Oh, what a wonderful morning!!!


----------



## Maglily (Feb 3, 2009)

Lol, I thought you meant people at first...they are adorable, you must still feel like you're on cloud nine!! somewhere out there, the new mom and new dad are too. Good job !


----------



## MoonDog (Jun 6, 2011)

Oh, he is PRECIOUS!!! But don't you mean you did a "two-fur"? :HistericalSmiley:


----------



## elly (Sep 11, 2006)

How sweet both are, I would want to keep them. Thank you for helping them get to there forever and foster homes:wub:


----------



## DiamondsDad (Jul 14, 2011)

They are gorgeous pups. I'm glad they are going to places where they will be taken care of. Austen is absolutely stunning! What a beautiful pup he is.


----------



## Furbabies mom (Jul 25, 2011)

Was Austen on Petfinder? I think I saw him. He is so gorgeous!!


----------



## Snowbody (Jan 3, 2009)

Was wondering if that was the Austen on NCMR's page. I remember telling the person who logged in as Stan in Michigan who was looking for a dog to check out Austen. I'm assuming that's not who adopted him but who knows, maybe it is. What a joy to transport both of those little angels. I really would like to do transport here since I can't foster. No wonder you were on :cloud9:. Talk about a good deed. :chili::chili: I hope Cheryl gets adopted soon. She's a cutie patootie.


----------



## maggieh (Dec 16, 2007)

It was the Austen on NMRs web page and he was probably on Petfinder. He is a beautiful baby! His new family lives near Indianapolis so it's not Stan from MI.


----------



## *Missy* (Oct 7, 2011)

Oh what a wonderful thing to be a part of! They are both adorable!!


----------



## Lacie's Mom (Oct 11, 2006)

Maggie -- how wonderful that you were able to help with this. It's so inspiring. 

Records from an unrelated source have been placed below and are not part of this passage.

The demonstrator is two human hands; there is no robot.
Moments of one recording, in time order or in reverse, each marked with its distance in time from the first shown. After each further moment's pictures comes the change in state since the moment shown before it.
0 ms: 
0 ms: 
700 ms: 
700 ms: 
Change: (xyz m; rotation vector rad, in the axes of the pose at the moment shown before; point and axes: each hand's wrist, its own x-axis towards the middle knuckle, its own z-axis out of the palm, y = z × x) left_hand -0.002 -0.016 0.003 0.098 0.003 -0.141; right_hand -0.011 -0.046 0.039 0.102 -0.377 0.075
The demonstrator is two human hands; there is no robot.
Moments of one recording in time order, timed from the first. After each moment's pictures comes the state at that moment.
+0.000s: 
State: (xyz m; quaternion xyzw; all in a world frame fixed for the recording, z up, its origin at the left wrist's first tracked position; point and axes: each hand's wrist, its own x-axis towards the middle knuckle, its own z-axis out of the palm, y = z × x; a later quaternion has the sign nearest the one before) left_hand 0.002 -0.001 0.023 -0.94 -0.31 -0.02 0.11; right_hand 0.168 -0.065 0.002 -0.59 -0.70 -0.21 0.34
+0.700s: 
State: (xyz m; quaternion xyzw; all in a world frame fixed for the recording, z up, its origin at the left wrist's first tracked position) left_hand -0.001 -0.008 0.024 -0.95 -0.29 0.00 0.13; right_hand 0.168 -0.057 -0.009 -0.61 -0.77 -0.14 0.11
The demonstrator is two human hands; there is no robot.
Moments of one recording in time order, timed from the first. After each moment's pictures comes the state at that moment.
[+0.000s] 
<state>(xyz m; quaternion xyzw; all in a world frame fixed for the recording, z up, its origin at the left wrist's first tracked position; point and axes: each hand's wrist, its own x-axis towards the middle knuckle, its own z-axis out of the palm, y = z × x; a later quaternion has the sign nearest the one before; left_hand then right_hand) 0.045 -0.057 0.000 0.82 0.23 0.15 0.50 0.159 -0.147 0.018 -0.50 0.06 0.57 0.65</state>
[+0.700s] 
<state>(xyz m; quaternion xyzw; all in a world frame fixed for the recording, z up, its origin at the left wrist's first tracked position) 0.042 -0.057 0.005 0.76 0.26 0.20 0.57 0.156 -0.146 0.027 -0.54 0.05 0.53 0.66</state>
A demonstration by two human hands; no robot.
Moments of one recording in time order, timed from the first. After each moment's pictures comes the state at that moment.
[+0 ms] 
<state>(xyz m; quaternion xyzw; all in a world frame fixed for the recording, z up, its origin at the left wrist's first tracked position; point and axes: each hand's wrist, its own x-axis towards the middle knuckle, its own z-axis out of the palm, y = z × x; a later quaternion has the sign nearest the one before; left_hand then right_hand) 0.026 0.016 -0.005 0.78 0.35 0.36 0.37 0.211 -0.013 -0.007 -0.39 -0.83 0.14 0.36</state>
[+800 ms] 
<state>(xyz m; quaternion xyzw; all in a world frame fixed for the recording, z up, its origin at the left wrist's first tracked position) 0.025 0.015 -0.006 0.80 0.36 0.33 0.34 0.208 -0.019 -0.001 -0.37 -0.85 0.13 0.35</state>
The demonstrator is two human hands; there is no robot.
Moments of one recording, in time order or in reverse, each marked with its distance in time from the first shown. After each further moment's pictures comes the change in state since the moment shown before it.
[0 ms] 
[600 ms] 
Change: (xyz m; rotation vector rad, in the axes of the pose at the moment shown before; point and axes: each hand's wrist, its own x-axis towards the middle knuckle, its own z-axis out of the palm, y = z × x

Gosh, but I love little Austin -- so glad that he's found his furever home. And Cheryl looks like a lost little angel. I'm so glad that they've found a good foster home for her.

It is always so important to help with the precious rescues.


----------



## LuvMyBoys (Jan 2, 2012)

What a wonderful rewarding day for you - bless you for helping all of these babies.


----------



## edelweiss (Apr 23, 2010)

You deserve to feel great today Maggie! Kudos to you for transporting. Isn't it amazing how people can work together to bring happiness to so many pups and new families! Wouldn't it be great if it wasn't necessary!


----------



## mom2bijou (Oct 19, 2006)

Oh!! Getting teary eyed reading this! Such a wonderful thing to do Maggie. What beautiful little angels!


----------